**What is expected**:
No picture belongs in the copy. Repeat each line below exactly.

**Data segment**:
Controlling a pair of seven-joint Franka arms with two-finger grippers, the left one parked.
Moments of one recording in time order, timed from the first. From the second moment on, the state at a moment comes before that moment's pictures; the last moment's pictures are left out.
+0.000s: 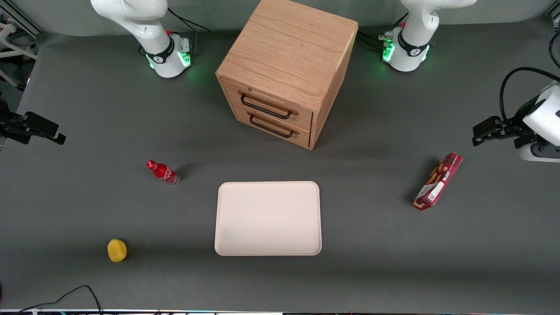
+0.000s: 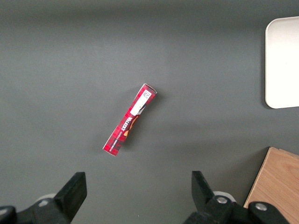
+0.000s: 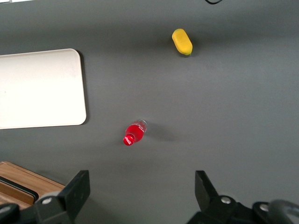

**Written response**:
Controlling a pair of seven-joint Franka arms with two-finger grippers, the left one parked.
Moments of one recording in time order, timed from the first. From the second moment on, the state at a moment comes before that moment's pictures; the last moment's pictures are left out.
+0.000s: 
+0.000s: 
+0.000s: 

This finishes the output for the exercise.